* WHAT YOU ARE ASKED TO DO
Scan the data below and work out how many of its lines contain the word "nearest". Give only that number.

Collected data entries
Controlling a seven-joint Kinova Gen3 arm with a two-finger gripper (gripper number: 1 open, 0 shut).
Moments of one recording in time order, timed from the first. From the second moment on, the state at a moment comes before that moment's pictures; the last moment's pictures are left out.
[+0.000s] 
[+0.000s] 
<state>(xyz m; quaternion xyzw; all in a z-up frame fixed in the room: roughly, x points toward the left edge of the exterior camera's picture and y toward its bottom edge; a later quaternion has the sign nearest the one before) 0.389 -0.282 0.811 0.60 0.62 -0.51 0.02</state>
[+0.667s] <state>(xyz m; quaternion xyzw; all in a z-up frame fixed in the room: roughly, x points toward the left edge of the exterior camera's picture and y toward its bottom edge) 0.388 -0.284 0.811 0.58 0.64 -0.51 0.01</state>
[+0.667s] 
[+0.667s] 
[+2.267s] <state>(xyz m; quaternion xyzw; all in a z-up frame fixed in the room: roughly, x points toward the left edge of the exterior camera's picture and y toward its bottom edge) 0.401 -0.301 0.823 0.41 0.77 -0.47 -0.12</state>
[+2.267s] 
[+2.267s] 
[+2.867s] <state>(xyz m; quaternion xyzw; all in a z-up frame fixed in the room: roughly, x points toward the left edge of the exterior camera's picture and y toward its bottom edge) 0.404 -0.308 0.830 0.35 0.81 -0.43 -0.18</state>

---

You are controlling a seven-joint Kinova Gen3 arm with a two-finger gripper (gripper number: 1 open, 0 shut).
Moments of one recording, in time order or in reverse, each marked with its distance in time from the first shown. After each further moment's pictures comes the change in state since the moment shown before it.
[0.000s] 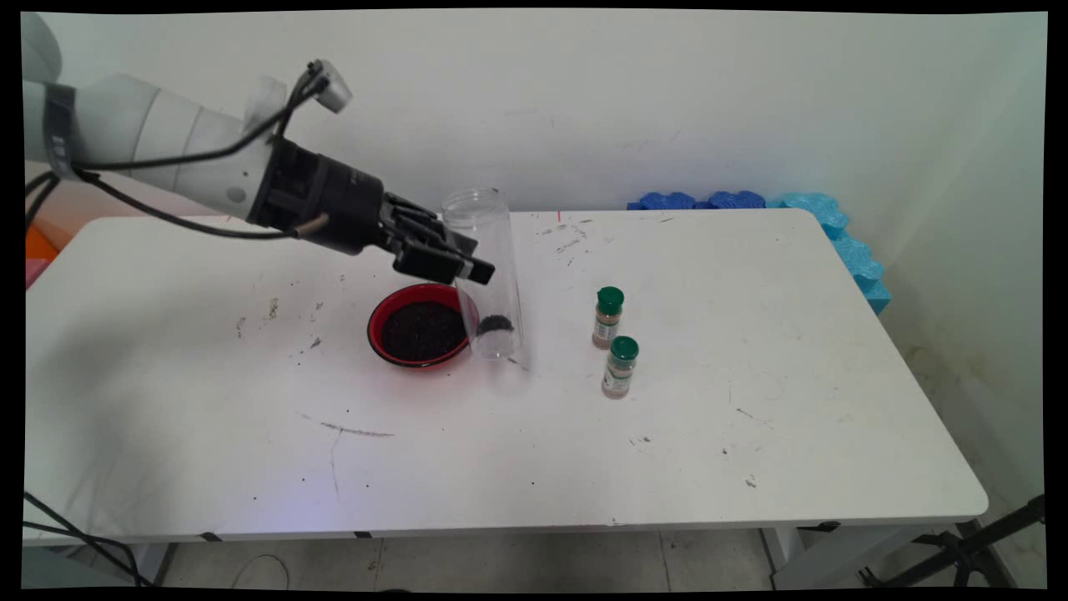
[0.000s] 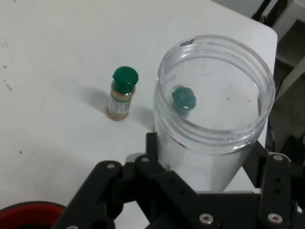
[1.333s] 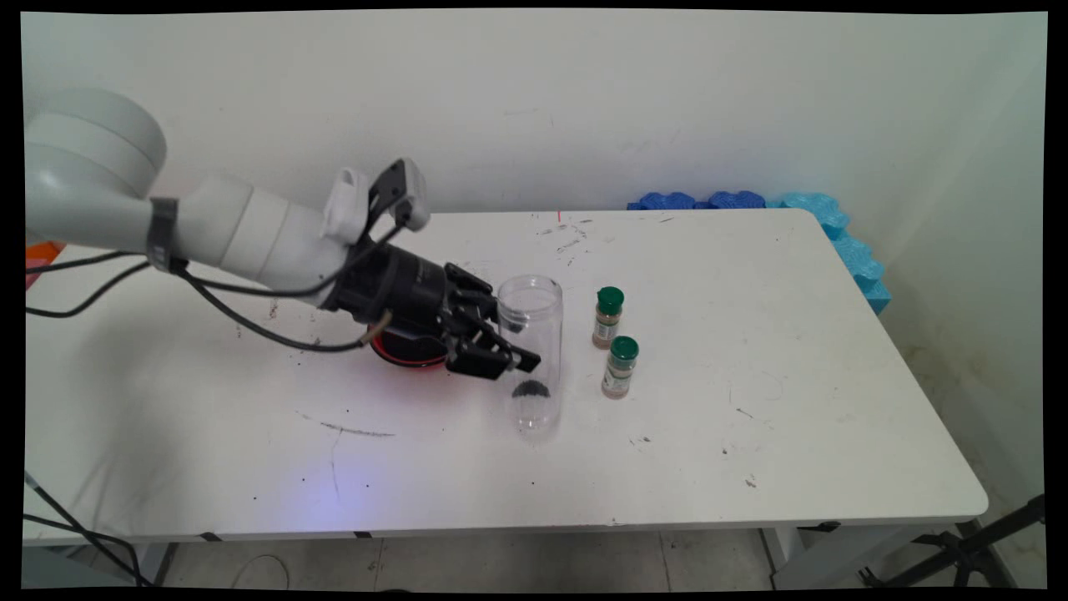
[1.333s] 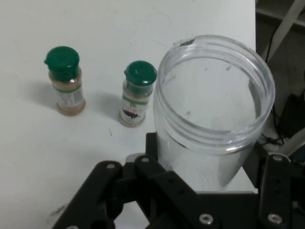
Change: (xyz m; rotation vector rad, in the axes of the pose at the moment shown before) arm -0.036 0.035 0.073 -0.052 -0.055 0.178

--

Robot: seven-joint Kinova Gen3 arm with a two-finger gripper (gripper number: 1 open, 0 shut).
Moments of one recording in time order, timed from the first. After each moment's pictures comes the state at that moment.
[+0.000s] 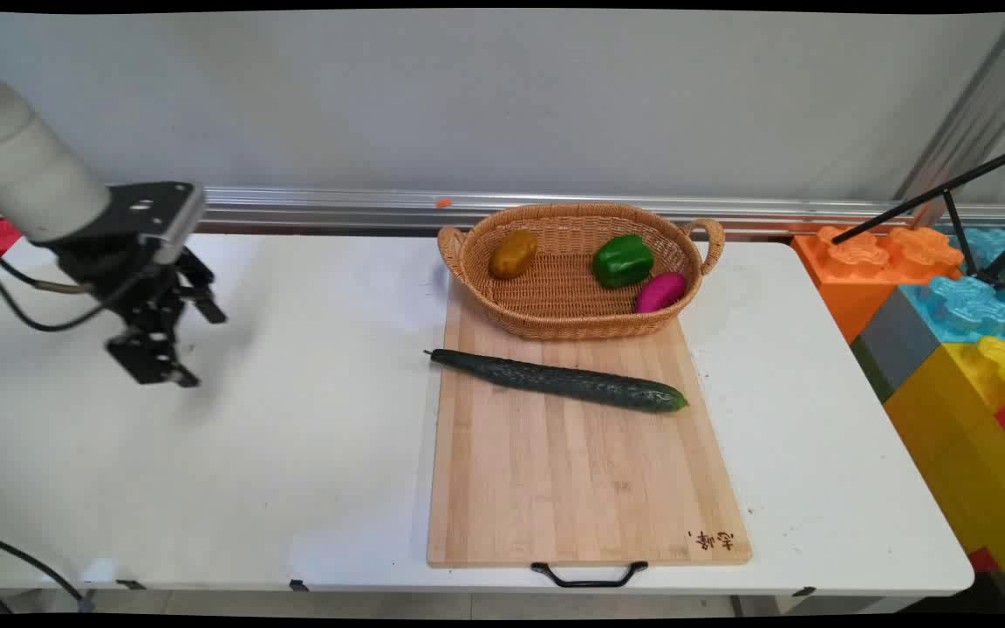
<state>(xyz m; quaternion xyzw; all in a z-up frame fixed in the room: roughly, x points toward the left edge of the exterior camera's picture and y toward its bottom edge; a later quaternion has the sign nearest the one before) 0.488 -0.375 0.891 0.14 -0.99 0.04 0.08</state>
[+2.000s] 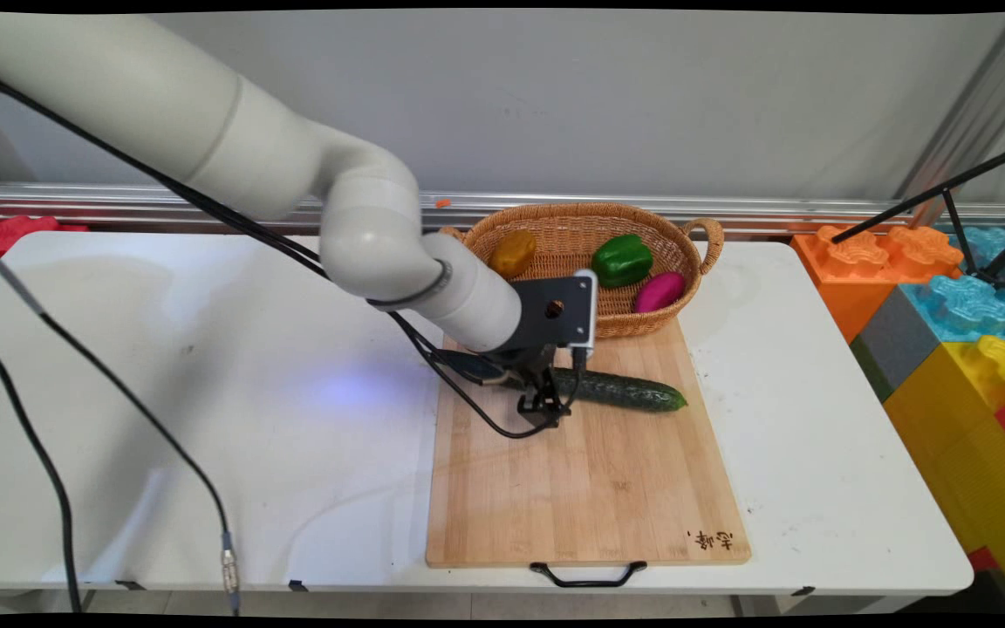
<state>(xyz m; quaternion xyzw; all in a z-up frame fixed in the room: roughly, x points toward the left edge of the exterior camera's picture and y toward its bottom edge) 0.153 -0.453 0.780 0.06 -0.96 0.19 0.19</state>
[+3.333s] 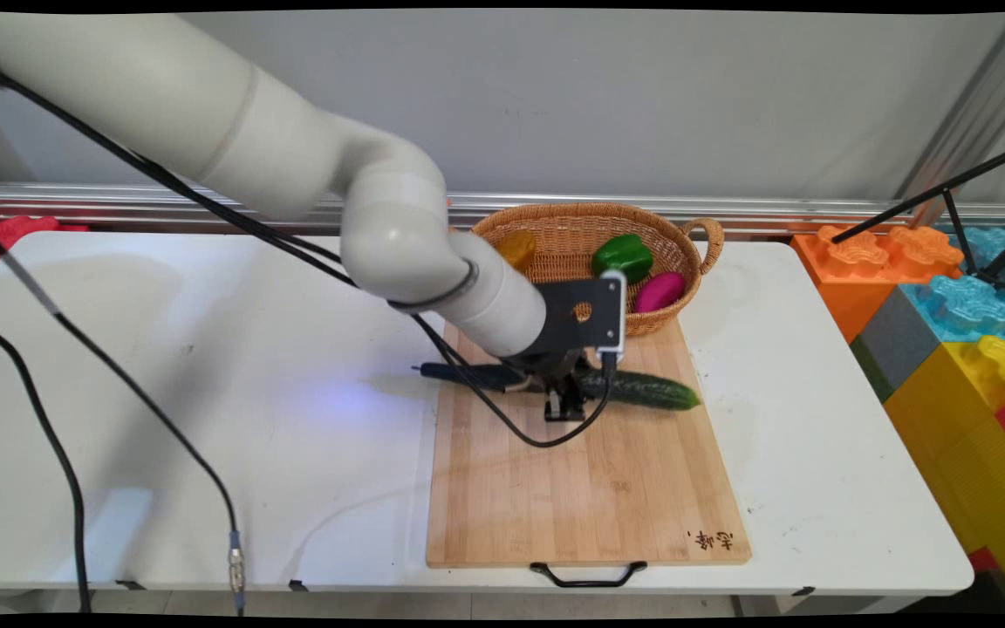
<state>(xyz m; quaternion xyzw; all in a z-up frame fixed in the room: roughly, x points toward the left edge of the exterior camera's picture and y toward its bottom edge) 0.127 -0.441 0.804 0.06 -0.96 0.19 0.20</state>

* OUTPUT FOR THIS TASK
2